**EXERCISE DETAILS:**
Determine how many lines in the entries below hold "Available". Respond with that number only.

**RECORDS PROVIDED:**
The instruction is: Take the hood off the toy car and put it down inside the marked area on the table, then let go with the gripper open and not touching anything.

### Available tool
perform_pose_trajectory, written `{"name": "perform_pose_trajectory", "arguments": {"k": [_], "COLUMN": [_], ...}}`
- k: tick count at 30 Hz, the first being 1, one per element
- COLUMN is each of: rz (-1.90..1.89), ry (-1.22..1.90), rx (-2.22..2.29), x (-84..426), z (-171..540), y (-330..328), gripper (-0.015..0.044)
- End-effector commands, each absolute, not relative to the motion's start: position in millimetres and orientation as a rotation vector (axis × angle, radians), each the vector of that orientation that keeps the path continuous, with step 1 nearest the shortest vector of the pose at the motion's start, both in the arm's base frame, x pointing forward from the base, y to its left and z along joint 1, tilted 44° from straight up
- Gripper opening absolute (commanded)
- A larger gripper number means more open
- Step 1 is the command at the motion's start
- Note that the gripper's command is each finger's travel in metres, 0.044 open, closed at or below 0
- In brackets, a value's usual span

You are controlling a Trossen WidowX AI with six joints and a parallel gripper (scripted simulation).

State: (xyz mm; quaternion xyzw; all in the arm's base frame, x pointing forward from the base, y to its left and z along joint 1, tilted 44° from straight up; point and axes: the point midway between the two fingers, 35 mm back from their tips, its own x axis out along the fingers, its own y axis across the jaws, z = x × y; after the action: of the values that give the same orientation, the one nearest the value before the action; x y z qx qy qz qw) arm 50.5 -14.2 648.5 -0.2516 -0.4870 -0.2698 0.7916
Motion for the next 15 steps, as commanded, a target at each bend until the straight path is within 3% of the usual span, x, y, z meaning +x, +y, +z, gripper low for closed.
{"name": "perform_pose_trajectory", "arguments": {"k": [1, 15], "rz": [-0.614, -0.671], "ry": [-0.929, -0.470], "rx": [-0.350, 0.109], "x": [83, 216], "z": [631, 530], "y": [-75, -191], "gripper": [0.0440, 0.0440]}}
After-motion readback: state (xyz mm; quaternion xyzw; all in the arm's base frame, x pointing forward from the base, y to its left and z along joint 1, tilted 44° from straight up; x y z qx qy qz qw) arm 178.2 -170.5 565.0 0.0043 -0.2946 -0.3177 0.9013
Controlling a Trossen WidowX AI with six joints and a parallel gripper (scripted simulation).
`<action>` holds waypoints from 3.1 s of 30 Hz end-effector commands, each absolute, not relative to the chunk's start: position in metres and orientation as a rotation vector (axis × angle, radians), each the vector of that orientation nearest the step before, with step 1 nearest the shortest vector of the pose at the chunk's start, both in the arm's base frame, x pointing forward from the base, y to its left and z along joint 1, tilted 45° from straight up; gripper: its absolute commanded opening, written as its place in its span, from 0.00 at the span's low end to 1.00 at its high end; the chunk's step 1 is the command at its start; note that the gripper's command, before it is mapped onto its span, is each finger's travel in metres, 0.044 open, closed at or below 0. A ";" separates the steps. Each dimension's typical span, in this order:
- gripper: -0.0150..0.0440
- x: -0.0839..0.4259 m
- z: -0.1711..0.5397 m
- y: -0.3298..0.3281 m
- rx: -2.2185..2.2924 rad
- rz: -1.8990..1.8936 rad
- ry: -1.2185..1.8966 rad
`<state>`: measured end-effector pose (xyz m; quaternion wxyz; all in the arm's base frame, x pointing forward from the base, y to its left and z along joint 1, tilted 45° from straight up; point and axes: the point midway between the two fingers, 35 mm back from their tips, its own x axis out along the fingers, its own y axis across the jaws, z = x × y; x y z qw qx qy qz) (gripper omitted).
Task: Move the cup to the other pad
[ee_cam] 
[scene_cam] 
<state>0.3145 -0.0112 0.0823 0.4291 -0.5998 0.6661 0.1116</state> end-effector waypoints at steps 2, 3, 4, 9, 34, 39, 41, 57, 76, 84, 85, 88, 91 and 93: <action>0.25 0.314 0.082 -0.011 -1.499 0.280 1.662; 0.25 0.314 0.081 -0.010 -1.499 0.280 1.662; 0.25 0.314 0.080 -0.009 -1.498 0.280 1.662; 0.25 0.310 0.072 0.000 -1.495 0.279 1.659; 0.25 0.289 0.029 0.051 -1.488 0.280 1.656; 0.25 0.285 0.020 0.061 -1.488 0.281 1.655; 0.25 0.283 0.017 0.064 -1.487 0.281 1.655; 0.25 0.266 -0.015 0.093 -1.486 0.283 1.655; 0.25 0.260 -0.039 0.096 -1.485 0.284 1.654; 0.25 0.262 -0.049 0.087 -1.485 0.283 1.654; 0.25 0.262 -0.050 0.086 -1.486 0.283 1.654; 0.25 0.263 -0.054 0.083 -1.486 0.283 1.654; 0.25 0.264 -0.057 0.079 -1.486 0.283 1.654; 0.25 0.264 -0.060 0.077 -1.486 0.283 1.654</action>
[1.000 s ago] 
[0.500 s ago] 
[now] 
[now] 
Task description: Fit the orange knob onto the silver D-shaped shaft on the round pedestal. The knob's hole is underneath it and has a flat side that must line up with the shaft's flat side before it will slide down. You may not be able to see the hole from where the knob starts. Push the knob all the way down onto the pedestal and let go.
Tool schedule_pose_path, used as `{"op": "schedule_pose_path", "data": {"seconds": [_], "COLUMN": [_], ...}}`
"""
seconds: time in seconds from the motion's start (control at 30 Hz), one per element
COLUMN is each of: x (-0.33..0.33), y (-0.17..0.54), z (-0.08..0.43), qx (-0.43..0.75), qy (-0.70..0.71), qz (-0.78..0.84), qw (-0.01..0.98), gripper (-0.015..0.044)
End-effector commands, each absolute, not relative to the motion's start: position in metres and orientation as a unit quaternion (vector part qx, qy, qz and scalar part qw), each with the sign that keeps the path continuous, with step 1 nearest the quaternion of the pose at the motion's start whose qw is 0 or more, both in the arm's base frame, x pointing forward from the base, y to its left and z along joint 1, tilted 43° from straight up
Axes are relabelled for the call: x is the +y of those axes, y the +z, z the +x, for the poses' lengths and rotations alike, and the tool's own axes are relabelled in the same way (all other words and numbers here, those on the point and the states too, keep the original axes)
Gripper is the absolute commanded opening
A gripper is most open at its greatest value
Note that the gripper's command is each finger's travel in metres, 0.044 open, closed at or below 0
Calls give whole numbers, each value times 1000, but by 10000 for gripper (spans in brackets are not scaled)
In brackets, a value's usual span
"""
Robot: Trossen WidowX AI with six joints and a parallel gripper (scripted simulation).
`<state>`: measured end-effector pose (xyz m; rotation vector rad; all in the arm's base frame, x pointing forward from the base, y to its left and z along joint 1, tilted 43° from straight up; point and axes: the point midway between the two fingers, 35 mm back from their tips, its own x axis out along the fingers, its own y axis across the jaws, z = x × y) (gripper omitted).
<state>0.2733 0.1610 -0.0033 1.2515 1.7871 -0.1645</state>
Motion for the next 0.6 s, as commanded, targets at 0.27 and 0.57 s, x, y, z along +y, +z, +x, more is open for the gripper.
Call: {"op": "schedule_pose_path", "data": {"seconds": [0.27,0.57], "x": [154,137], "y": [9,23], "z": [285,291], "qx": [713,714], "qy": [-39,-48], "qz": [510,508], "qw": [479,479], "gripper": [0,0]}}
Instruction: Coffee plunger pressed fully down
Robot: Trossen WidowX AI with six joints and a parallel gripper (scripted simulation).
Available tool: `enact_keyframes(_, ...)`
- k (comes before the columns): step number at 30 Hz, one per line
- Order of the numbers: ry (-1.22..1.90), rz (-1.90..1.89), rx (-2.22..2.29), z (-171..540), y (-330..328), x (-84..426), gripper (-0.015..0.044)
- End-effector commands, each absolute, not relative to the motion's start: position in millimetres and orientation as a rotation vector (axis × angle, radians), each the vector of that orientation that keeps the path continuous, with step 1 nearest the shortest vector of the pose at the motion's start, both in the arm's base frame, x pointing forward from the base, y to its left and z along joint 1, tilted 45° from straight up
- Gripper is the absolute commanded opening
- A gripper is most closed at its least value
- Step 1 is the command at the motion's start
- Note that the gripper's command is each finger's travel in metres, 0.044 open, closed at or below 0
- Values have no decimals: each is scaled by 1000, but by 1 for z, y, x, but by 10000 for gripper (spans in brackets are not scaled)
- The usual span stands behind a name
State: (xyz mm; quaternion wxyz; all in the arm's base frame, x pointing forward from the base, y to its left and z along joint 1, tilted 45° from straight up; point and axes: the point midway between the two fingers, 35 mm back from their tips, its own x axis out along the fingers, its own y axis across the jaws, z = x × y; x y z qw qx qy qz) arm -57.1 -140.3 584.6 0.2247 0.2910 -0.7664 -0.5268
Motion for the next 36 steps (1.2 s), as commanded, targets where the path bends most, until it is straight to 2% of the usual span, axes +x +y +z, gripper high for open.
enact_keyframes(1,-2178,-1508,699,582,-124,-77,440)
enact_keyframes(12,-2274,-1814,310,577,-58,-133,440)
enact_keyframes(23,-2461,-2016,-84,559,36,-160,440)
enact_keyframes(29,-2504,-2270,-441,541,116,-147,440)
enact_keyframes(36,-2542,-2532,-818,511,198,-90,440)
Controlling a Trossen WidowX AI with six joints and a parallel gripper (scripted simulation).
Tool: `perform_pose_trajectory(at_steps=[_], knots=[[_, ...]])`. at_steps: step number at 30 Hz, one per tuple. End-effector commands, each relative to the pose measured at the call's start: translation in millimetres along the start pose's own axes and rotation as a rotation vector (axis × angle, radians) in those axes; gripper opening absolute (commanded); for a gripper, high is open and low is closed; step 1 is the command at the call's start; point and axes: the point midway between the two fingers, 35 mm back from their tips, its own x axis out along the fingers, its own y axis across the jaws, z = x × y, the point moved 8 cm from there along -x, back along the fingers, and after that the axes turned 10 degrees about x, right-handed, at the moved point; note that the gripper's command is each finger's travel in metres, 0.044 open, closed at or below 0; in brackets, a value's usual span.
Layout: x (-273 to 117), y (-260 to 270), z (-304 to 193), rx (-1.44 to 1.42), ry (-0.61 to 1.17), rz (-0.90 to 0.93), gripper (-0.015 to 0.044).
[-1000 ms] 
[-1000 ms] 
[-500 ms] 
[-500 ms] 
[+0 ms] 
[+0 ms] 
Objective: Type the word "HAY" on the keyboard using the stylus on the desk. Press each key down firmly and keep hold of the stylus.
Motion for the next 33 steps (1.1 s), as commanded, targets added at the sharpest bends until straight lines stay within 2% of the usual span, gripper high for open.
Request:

**SOLVED EXERCISE:**
2